Your reply should reproduce the data below without a single alteration, apart from dropping the images.

---*---

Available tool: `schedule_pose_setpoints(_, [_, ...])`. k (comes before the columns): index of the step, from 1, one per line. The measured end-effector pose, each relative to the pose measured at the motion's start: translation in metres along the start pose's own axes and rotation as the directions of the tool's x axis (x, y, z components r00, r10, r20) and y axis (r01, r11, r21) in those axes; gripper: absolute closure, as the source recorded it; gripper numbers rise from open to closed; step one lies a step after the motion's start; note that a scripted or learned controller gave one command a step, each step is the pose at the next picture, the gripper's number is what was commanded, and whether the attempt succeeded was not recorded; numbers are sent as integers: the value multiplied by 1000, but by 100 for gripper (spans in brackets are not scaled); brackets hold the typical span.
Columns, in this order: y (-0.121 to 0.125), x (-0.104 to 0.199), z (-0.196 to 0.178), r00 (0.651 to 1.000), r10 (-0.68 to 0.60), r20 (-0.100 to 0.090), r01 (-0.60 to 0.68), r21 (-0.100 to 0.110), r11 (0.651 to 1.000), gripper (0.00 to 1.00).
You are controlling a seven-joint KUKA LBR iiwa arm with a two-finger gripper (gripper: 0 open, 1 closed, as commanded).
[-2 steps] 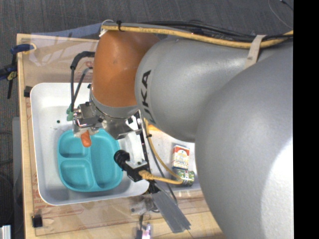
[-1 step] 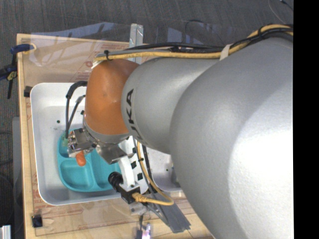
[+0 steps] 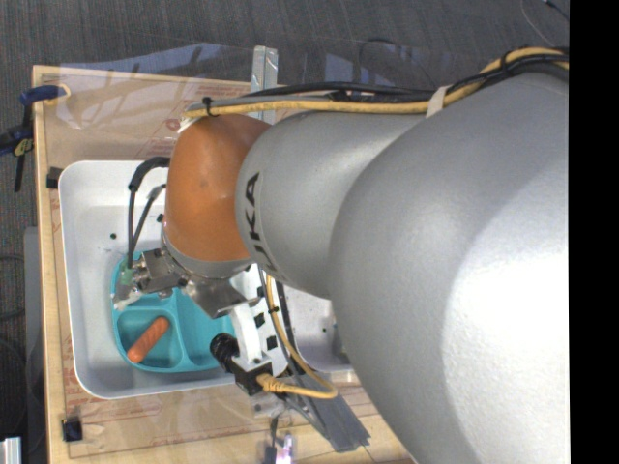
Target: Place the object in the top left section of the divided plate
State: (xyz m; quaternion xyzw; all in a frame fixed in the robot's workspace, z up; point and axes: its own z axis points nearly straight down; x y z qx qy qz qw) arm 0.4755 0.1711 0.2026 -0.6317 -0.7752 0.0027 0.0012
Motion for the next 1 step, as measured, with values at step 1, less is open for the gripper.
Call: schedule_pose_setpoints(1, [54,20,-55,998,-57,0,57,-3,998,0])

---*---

### Answer below
Available tool: `schedule_pose_setpoints(_, [_, ...])`. k (comes before the columns): index of the step, from 1, one per line. The measured end-effector pose, each relative to the pose measured at the motion's start: translation in metres along the start pose's own axes and rotation as the directions of the tool's x axis (x, y, z components r00, r10, r20) and y axis (r01, r11, r21) in those axes; gripper: absolute closure, as the source recorded it; gripper numbers rise from open to closed; step one lies a step after the motion's start; note that a scripted or learned controller gave one command a step, each step is the pose at the next picture, the gripper's number is what was commanded, and whether the attempt succeeded was not recorded; numbers are sent as integers: the value multiplied by 1000, but by 100 for gripper (spans in brackets are not scaled); brackets hold the typical span.
Columns, in this order: y (-0.121 to 0.125), x (-0.104 to 0.199), z (-0.196 to 0.178), r00 (0.651 to 1.000), r10 (-0.68 to 0.60), r20 (-0.100 to 0.090), r01 (-0.60 to 0.68), r21 (-0.100 to 0.110), r11 (0.651 to 1.000), gripper (0.00 to 1.00).
You are controlling a seven-joint KUKA LBR iiwa arm with a two-finger gripper (gripper: 0 open, 1 closed, as commanded).
[-2 steps] 
[-1 step] 
[+0 steps] 
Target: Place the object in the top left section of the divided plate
State: (xyz m; quaternion xyzw; all in a frame fixed in the robot's workspace, z up; point and axes: its own z axis points nearly straight down; x y z qx qy qz qw) arm 0.4755 0.1711 0.2026 -0.6317 -0.7752 0.0027 0.0012
Motion for the next 1 step, as measured, with values at step 1, less is open for the gripper.
Call: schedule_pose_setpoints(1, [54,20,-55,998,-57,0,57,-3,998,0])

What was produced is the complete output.